What is a "data question"?

A "data question" is something you ask for smart data and that it is expected to be answered by a table of data.  In practice a data question is described by a plain English sentence and a set of expected answer fields:

  • "Zip codes for all Italian administrative areas" (municipality, zip, areacode")
  • "People who were born in Berlin before 1900" (name, birth, death, person)
  • "Soccer players, who are born in a country with more than 10 million inhabitants, who played as goalkeeper for a club that has a stadium with more than 30.000 seats and the club-country is different from the birth country" (soccerplayer, countryOfBirth, teamcountryOfTeam, stadiumcapacity)
  • "Localities in the Italian province of Prato with number of foreigners of Asian origin" (Locality, Asian_Foreigns_Number)

Learn more

Formally a data question is defined as "a natural language sentence that can be expressed with a parametric SPARQL query that use the SELECT operator and that uses well-known ontologies". 

If you are curious about how example questions are translated into SPARQL queries, click here.

If you are not interested in this technical stuff, you concentrate only on sentence and answer fields lists leaving our data scientists to manage all the rest.

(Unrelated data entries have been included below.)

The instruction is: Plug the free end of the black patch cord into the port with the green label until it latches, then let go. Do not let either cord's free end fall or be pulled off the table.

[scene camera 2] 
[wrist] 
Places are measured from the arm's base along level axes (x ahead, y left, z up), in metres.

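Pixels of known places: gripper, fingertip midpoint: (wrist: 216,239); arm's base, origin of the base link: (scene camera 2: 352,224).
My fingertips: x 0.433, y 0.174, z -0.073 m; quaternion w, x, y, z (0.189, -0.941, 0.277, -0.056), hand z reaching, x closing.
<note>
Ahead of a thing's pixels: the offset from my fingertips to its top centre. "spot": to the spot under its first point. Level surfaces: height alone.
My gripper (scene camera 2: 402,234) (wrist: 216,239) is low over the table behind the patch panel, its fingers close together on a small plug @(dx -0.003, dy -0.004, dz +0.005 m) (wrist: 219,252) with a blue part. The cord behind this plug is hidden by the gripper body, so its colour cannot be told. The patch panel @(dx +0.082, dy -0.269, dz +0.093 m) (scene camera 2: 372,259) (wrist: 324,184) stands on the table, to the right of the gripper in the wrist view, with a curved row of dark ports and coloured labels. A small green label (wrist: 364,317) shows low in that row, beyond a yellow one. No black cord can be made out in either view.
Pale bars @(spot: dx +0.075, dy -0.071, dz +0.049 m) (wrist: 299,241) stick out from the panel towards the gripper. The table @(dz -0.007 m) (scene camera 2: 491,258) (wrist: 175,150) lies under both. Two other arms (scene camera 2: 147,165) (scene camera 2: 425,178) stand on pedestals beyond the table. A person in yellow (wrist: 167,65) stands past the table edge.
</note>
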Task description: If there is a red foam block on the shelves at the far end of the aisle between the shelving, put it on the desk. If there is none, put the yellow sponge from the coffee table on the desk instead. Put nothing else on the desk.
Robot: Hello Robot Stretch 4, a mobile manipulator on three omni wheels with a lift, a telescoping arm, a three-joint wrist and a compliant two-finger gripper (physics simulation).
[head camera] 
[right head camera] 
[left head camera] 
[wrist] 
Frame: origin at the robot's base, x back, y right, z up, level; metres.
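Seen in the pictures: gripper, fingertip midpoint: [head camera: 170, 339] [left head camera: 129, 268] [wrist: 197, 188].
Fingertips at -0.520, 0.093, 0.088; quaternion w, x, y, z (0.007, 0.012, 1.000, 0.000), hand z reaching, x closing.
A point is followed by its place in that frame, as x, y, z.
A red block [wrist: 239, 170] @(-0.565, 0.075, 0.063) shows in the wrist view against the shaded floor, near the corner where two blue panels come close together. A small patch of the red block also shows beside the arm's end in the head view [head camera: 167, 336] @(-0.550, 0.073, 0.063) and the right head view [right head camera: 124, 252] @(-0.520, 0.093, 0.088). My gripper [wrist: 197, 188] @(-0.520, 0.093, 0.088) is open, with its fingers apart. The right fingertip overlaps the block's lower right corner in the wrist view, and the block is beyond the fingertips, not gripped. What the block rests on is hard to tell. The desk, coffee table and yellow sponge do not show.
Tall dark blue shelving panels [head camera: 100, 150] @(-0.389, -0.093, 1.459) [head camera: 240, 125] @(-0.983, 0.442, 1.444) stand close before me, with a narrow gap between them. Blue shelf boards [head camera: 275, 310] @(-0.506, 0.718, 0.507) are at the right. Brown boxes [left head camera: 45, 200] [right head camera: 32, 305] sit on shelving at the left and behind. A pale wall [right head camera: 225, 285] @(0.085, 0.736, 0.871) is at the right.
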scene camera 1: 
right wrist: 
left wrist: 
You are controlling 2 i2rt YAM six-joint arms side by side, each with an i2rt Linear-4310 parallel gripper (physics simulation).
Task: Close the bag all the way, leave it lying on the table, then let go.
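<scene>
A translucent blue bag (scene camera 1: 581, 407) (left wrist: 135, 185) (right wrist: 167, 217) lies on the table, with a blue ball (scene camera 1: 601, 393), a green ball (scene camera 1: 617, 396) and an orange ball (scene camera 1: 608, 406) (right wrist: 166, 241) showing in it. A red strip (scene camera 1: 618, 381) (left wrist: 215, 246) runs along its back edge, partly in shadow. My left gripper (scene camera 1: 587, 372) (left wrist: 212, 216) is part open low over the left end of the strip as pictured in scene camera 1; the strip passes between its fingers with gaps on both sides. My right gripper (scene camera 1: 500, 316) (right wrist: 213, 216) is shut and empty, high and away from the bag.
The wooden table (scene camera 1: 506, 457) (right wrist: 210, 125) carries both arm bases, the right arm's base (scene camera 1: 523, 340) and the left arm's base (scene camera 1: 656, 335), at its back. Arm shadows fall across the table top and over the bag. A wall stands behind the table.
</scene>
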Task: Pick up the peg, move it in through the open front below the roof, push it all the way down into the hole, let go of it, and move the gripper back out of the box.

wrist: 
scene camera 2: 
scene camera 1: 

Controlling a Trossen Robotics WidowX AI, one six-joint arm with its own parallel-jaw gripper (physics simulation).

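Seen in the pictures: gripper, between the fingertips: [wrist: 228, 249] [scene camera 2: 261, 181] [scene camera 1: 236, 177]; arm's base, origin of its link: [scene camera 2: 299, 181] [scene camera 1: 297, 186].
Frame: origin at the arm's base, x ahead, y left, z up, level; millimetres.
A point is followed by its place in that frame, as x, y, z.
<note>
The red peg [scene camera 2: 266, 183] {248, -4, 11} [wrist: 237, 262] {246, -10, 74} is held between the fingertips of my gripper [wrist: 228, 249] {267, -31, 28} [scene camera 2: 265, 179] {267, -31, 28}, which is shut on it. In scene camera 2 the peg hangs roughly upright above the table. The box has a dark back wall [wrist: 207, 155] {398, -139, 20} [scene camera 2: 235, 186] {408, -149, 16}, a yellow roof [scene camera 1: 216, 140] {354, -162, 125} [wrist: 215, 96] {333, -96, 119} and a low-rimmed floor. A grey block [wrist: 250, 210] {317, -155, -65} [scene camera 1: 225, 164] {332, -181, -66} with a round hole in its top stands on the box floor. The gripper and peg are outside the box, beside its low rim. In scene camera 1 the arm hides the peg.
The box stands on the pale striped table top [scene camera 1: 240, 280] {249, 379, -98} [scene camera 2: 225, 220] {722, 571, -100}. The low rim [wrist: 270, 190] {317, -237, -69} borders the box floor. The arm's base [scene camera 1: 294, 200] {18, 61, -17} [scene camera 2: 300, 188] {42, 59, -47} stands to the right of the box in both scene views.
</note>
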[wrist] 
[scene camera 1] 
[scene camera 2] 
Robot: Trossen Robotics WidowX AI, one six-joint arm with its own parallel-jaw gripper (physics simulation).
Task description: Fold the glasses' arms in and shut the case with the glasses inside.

Are there limits to data questions?

Theoretically, Linked Data technologies ensure the computability of any question that can be expressed with the description logic language.

Practically, you can answer any question whose computation time doesn't exceed 600 seconds ( i.e. the maximum time allowed for an SPARQL query).  

Of course, the knowledge base must contain enough data to produce an answer to your questions.